Nearly Half of All Websites Are Using Unicode
Google published a graph 18 months ago which predicted this trend, showing that Unicode had exceeded all other encodings of text on the web at that time. Since then, the growth of the use of Unicode has been even more pronounced. Google's own internal use of Unicode involves converting any other character encoding to Unicode first for processing, and they do this for all the text that they search. This makes it easier to process the web pages that they index from around the globe, which use many different languages, all of which Unicode is able to handle.
The ISO-8859-1 character set, known as the ISO 8859 standard, is the default character set used by most web browsers--the first 128 characters is the original ASCII character-set which includes the numbers zero through nine, the uppercase and lowercase English alphabet, and some special characters, while the rest contains the characters used in Western European countries along with some commonly used special characters. Unicode was created to overcome the limitations of the ISO 8859 standard, which is of special importance given the global nature of the internet.

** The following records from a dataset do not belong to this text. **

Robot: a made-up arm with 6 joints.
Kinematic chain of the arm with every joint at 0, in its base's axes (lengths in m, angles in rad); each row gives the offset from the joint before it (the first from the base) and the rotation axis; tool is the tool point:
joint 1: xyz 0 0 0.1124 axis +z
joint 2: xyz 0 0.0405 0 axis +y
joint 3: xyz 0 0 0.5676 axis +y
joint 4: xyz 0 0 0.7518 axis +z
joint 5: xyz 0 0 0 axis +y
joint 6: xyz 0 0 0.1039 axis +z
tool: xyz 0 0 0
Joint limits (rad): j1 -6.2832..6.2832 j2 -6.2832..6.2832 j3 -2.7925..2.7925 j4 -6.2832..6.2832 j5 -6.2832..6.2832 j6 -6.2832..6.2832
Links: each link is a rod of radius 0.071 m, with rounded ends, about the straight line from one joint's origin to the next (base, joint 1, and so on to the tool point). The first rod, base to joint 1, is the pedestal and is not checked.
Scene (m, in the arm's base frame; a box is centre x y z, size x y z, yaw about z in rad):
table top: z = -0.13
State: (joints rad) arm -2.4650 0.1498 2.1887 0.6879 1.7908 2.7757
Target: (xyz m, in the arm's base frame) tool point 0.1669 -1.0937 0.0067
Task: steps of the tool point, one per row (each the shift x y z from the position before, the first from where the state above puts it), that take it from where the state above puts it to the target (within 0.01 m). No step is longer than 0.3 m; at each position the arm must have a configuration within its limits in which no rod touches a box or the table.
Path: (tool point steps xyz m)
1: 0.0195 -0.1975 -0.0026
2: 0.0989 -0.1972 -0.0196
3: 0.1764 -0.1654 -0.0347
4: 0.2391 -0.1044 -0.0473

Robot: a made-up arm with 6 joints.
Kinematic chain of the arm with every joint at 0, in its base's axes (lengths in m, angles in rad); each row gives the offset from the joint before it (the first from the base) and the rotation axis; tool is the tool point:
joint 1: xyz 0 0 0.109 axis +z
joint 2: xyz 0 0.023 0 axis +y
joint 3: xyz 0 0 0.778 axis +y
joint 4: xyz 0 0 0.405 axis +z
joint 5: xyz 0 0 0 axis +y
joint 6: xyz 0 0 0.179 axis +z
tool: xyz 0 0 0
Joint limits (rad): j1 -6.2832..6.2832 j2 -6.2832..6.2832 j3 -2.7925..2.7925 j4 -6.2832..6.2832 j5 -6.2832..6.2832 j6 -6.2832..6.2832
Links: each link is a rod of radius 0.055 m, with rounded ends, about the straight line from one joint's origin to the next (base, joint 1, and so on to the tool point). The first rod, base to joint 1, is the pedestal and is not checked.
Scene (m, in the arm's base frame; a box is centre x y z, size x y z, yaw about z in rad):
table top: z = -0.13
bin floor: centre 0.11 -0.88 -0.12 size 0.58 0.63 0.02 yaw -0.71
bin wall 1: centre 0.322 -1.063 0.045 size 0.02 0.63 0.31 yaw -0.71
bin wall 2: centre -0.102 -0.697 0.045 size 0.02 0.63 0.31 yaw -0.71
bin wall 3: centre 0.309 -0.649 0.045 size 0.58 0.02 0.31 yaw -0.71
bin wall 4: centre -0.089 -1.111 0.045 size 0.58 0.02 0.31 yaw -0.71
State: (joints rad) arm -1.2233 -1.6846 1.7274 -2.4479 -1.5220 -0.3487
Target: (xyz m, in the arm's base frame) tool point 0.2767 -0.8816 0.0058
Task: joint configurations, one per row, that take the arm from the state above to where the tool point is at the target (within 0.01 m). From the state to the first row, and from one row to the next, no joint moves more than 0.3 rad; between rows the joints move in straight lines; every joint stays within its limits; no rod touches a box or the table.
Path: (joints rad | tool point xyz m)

Google uses the latest version of Unicode, version 5.2, which added over 6,600 new characters to the character set, even including esoteric characters such as Egyptian Hieroglyphs, along with many others for more widely-used languages. In their blog, Google writes that "We're constantly improving our handling of existing characters. For example, the characters 'fi' can either be represented as two characters ('f' and 'i'), or a special display form '?'. A Google search for [financials] or [office] used to not see these as equivalent to the software they would just look like *nancials and of*ce. There are thousands of characters like this, and they occur in surprisingly many pages on the web, especially generated PDF documents."